Pittsburgh's largest private parking operator won't lower its rates to match the 25-cent reduction the Pittsburgh Parking Authority will give customers to kick off the new year.

Merrill Stabile, president of Alco Parking Corp., said yesterday that rates at the garages and parking facilities Alco controls won't change even though the city's parking tax is being cut from 45 percent to 40 percent Jan. 1.

Mr. Stabile said Alco did not raise its rates in proportion with the increase in the parking tax from 31 percent to 50 percent in 2004. The company, he said, "ate a good portion of that tax" to keep rates lower.

"In many cases we left them the same in '04," he said. "For that reason, we are just refraining from an increase in '08, which will be the fifth year without a rate increase."

In conjunction with the 5-percentage-point decrease in the tax next year, the Pittsburgh Parking Authority, under pressure from Mayor Luke Ravenstahl, who appoints the authority's board, will cut rates by 25 cents for all-day parkers at eight Downtown garages starting Tuesday.

At four of the eight garages, the 25-cent reduction passes on the entire tax cut to the consumer. At four others, where rates are now $13 or $14, the reduction passes on less than the entire tax cut.

By dropping the rates, the authority expects to lose about $400,000 in revenue.

In 2007, neither the authority nor Alco cut their prices in conjunction with the decrease in the tax from 50 to 45 percent, angering some politicians and commuters.

The authority did offer seven days of free parking Downtown, six of them in the weeks before Christmas. With the cut in all-day parking rates in 2008, it doesn't plan to repeat that offer.

In defending his decision not to lower rates, Mr. Stabile said that in many instances he kept his parking charges the same or increased them only slightly, less than what was needed to break even, when the tax jumped from 31 percent to 50 percent.

"We literally lost millions of dollars we never will recoup. The fact of the matter is our rates didn't go up in many cases," he said. "We knew when the tax went back down we would leave the rates the same."

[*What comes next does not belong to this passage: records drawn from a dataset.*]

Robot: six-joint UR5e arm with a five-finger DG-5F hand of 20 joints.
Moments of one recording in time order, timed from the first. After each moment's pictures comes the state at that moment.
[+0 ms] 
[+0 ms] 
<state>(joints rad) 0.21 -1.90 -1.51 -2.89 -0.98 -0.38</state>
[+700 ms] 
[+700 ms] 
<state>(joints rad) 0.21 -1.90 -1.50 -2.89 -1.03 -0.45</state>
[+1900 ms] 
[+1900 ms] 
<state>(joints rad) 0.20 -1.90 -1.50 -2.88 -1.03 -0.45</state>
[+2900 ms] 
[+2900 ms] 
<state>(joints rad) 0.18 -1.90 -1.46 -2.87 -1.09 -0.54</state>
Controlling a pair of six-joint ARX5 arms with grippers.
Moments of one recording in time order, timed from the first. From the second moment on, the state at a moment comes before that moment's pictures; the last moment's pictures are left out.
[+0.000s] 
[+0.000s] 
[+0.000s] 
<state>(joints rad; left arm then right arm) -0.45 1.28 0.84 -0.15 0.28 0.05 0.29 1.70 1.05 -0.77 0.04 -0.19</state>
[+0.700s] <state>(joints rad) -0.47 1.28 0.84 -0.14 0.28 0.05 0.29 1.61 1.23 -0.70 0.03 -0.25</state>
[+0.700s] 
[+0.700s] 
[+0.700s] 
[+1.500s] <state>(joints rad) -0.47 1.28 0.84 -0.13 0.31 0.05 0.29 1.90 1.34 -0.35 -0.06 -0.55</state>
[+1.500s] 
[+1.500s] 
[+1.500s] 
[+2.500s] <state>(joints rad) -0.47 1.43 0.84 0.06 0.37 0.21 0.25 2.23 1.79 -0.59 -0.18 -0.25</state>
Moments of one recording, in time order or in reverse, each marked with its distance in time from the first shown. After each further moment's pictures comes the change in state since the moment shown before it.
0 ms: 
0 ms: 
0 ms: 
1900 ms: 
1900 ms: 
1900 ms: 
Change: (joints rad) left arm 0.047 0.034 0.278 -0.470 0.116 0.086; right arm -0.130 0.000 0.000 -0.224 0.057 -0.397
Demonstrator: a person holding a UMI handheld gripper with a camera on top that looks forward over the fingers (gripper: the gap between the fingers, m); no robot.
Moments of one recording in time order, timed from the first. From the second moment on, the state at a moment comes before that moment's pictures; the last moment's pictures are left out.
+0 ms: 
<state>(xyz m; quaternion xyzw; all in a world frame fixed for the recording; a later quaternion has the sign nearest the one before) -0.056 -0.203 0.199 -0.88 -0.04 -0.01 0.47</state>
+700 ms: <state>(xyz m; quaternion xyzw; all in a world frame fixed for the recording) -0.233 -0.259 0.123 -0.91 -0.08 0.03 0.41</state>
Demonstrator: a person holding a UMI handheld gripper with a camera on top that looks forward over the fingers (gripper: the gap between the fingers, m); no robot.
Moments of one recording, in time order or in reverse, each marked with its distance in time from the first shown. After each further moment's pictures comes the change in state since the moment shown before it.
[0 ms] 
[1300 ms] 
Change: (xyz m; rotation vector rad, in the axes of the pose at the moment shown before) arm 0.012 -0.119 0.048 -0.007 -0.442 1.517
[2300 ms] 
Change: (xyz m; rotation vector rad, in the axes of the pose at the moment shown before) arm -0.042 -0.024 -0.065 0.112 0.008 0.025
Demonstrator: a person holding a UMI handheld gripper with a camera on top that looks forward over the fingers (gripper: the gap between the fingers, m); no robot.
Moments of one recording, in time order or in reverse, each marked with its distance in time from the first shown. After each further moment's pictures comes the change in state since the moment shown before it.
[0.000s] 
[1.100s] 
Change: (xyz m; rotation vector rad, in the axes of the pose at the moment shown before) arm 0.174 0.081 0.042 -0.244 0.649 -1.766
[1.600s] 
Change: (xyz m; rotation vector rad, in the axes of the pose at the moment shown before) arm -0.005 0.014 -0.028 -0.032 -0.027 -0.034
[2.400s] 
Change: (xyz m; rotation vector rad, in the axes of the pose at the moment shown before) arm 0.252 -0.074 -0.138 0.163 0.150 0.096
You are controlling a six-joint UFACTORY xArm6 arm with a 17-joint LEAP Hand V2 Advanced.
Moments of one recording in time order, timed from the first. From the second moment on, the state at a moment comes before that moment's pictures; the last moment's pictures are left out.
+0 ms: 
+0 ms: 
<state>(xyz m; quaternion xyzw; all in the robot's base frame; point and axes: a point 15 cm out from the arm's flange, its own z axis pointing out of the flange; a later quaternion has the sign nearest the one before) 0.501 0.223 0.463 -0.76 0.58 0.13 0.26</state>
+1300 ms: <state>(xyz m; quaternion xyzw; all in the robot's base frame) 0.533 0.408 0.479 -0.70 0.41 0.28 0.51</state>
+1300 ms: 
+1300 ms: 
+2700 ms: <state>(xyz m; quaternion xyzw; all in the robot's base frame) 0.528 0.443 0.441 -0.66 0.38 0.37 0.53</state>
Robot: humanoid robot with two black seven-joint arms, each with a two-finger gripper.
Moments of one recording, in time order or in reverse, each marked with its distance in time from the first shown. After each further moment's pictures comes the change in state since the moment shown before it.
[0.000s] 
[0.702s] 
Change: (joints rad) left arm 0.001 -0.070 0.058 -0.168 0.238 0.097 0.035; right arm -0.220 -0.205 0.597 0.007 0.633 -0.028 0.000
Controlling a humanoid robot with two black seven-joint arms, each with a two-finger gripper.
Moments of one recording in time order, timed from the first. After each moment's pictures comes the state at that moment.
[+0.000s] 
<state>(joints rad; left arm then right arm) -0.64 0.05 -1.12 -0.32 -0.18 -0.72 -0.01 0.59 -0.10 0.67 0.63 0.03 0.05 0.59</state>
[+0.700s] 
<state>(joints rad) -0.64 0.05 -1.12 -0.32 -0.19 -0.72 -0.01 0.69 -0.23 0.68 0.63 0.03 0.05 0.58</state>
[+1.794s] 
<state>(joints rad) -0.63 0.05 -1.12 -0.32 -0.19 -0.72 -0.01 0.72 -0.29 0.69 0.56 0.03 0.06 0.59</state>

He pointed out, for example, that Alco is charging the same $5 full-day rate at a surface lot in the Strip District as it was in 2004. He said the same applies at the Manor Building garage near Grant Street.

The mayor declined comment on Alco's decision.

Mr. Stabile said he doesn't fear losing business to parking authority garages by not reducing his rates.

"No, because everything's filling anyway. I could raise my rates if I wanted to, but I didn't think that was appropriate," he said. "We are still doing a service in our opinion by refraining from any increase."

Network Parking, which manages parking facilities at Station Square, the SouthSide Works and the Westin Convention Center hotel, Downtown, also will keep its rates the same in the new year.

Ryan Merriman, regional manager, said the company has kept rates the same since 2004 despite the parking tax hike and increases in operating costs.

"Forest City and Station Square basically ate the tax [increase] to keep the rates lower," he said.

Since Network Parking didn't raise rates when the tax was increased to 50 percent, "we felt we would leave it the way it is" now, Mr. Merriman said.

Representatives for Central Parking, another Downtown operator, could not be reached for comment.